#### Your assignment:
As the answer, give every line of the records that includes the word "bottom".

━━━ Material provided ━━━

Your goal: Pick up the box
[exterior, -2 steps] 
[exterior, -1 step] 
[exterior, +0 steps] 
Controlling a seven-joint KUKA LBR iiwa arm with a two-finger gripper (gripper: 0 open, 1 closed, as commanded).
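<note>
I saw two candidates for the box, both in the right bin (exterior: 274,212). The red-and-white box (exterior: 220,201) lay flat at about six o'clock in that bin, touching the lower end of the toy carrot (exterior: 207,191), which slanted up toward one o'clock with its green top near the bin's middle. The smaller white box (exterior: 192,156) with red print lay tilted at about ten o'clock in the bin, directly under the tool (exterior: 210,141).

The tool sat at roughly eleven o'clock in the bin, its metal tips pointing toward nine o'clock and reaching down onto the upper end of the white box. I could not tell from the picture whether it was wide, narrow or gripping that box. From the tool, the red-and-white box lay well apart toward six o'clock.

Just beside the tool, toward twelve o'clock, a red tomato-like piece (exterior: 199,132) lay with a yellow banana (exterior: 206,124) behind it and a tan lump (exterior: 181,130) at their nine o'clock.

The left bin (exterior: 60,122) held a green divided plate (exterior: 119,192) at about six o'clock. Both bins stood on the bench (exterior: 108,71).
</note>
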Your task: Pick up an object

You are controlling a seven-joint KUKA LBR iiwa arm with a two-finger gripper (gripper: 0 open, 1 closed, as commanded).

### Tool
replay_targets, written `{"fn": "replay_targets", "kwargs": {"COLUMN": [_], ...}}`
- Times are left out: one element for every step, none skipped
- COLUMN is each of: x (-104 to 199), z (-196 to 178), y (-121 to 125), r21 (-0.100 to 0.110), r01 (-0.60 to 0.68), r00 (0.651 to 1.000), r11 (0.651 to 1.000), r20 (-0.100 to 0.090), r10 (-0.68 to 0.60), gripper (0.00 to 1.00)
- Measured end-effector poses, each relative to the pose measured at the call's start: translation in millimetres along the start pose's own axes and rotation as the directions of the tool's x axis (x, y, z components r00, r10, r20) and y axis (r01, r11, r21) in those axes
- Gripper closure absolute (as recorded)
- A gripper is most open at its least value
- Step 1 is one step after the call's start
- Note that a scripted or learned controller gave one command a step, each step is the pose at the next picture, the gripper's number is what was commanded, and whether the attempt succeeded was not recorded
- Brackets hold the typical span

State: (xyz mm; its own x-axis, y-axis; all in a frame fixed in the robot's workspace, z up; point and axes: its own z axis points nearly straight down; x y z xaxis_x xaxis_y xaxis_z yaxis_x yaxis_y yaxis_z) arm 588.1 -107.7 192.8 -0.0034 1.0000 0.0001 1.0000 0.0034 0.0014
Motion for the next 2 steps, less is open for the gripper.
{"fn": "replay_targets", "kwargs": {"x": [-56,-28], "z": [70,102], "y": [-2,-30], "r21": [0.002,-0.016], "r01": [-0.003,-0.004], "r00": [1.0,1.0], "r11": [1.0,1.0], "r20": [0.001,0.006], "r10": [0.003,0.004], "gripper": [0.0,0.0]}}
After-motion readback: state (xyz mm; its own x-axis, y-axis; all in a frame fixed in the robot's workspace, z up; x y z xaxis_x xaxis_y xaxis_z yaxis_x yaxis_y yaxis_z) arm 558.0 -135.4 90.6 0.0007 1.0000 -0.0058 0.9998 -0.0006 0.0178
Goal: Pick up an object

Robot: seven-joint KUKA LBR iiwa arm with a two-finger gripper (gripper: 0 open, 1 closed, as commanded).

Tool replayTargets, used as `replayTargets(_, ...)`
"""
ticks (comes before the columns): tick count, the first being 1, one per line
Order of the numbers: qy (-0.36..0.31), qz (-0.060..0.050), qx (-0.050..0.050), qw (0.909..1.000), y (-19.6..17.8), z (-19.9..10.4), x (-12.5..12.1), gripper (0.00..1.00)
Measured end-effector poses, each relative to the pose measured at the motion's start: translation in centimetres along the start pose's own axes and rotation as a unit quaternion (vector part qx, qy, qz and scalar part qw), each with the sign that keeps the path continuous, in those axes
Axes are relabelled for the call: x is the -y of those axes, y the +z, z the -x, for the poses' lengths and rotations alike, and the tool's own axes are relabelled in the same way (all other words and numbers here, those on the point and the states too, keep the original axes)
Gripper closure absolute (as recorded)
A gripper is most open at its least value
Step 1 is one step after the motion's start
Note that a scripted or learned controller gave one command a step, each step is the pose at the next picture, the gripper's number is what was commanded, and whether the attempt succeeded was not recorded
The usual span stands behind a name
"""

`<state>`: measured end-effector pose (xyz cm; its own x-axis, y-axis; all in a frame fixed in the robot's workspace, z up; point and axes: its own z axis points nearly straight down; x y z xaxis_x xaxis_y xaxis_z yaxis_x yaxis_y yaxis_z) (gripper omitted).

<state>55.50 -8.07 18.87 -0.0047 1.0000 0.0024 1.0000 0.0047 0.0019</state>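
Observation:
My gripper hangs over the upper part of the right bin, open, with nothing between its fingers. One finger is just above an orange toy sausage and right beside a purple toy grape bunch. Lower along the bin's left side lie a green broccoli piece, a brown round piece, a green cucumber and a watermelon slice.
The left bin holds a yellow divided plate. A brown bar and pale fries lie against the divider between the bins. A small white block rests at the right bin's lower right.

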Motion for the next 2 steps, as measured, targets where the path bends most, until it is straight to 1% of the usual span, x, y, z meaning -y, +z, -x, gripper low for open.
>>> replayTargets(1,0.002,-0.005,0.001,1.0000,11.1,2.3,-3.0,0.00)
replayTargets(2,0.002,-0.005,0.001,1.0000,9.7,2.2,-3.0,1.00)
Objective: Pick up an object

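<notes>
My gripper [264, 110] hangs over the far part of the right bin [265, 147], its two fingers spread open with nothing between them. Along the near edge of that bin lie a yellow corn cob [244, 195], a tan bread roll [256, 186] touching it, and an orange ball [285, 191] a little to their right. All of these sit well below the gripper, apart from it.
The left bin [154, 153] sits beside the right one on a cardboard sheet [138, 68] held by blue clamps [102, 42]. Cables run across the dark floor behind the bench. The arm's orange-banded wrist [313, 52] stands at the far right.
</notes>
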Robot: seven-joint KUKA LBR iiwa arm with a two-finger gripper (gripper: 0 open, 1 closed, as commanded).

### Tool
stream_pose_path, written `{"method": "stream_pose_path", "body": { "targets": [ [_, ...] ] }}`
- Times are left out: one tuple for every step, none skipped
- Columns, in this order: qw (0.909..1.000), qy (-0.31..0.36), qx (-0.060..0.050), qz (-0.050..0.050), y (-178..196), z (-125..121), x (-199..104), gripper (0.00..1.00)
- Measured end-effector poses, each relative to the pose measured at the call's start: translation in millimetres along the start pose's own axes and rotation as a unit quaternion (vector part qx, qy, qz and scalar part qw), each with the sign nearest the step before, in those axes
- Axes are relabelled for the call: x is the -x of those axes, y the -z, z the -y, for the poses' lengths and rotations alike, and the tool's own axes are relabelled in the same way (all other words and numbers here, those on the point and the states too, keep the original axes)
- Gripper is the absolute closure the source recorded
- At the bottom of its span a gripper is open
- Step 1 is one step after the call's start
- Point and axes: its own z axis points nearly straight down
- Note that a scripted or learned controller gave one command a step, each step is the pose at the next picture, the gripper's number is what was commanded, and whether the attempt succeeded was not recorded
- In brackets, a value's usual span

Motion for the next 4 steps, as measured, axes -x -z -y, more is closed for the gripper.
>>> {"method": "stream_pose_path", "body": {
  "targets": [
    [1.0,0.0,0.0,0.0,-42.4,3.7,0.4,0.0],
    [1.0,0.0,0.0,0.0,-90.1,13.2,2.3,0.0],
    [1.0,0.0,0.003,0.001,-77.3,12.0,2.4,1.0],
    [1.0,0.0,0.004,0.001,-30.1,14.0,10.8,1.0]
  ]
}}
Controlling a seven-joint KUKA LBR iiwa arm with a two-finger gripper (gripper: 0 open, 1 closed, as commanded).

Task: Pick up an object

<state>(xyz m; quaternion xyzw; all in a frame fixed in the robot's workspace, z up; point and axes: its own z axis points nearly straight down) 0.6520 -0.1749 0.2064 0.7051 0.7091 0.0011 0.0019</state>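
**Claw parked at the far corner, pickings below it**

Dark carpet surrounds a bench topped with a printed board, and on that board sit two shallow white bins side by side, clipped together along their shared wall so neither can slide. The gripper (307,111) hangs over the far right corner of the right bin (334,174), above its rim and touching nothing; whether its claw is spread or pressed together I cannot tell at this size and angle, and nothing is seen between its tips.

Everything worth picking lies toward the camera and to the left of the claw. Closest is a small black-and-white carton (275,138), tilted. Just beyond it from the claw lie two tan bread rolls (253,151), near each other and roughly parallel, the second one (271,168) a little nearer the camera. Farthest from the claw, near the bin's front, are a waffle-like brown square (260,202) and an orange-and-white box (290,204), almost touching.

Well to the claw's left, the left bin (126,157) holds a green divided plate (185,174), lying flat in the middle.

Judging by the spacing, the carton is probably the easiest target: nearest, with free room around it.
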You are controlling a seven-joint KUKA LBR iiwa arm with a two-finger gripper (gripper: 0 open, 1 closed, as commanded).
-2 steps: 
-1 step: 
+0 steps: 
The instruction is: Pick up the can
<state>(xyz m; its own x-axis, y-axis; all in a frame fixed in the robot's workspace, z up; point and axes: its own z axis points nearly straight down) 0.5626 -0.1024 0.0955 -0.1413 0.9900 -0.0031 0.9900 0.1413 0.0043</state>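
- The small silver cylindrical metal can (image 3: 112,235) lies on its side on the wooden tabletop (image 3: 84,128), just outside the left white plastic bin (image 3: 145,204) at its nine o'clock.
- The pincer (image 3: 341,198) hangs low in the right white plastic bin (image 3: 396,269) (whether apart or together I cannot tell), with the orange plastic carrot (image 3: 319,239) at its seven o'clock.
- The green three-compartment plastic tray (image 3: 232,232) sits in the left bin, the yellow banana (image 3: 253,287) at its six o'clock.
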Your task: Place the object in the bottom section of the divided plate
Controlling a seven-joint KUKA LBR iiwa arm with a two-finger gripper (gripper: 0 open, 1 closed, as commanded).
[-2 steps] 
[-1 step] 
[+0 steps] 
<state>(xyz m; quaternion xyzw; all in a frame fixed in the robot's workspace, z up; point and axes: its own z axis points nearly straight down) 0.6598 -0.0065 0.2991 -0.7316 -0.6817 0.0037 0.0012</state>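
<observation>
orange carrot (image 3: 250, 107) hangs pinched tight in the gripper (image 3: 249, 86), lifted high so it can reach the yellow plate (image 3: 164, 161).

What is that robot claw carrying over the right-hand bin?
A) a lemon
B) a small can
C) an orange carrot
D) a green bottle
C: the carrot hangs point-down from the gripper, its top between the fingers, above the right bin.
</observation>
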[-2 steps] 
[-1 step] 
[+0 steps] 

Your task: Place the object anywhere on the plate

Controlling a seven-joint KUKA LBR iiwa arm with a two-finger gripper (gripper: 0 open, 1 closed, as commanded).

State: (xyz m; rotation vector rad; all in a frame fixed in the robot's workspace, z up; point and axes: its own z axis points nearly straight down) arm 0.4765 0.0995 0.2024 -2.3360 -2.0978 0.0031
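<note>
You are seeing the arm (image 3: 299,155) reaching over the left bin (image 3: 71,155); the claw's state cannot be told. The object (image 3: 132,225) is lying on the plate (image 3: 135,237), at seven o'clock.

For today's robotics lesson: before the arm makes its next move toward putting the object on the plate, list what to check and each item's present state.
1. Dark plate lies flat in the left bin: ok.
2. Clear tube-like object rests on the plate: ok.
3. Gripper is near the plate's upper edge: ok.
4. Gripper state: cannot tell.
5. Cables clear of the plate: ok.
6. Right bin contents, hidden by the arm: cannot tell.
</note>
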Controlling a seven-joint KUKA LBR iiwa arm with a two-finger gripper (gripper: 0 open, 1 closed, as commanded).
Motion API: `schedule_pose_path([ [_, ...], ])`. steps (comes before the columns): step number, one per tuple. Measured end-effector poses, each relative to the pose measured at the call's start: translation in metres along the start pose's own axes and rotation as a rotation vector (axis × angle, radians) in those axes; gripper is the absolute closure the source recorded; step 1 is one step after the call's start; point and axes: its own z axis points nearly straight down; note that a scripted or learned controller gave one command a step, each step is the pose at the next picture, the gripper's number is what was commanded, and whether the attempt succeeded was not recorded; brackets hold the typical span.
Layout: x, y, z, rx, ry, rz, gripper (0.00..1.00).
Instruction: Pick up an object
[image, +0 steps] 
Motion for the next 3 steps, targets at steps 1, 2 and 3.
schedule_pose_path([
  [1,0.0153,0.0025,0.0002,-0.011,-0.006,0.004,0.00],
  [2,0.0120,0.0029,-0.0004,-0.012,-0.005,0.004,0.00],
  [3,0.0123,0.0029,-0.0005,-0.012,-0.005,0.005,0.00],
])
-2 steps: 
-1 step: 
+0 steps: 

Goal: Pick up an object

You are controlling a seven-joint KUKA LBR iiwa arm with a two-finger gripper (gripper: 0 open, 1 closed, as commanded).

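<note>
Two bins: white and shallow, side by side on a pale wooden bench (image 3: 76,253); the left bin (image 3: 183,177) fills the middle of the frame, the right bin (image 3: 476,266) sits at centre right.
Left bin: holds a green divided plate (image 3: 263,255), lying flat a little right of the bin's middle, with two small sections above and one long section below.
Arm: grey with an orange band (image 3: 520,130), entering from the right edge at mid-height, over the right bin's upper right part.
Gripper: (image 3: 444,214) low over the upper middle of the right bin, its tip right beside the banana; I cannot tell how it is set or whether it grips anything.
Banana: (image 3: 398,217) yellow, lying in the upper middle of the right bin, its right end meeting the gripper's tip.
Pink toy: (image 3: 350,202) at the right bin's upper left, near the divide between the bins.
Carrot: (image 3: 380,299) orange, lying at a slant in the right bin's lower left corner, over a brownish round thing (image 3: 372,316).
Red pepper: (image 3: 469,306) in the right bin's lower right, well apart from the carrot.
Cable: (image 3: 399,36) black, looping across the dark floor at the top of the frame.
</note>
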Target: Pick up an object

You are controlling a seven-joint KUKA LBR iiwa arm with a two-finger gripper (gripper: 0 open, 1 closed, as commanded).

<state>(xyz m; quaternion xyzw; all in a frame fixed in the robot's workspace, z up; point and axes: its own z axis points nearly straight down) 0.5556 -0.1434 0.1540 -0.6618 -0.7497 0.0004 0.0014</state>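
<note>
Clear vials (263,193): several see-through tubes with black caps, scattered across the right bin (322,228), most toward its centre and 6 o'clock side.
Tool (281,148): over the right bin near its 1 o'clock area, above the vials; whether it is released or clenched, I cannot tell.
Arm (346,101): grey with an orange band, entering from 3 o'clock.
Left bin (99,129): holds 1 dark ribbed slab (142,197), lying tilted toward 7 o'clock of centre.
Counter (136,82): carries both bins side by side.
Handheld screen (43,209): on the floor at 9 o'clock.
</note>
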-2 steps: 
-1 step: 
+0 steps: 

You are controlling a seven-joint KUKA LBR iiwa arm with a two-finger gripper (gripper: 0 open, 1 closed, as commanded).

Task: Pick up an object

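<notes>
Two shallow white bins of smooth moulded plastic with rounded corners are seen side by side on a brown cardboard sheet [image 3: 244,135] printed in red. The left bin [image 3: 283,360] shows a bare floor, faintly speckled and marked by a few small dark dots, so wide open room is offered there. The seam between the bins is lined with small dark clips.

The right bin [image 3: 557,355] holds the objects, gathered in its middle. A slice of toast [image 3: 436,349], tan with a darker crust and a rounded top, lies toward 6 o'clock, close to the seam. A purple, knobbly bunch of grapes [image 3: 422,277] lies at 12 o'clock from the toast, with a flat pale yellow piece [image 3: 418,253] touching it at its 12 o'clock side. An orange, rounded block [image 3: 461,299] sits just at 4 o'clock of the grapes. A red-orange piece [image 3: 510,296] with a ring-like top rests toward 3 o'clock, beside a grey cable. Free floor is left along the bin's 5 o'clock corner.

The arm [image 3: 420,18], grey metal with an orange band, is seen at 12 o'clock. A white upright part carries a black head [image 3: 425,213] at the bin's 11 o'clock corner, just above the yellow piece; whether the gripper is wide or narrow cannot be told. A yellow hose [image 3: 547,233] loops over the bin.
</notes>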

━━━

#### Expected output:
- At the bottom of its span a gripper is open
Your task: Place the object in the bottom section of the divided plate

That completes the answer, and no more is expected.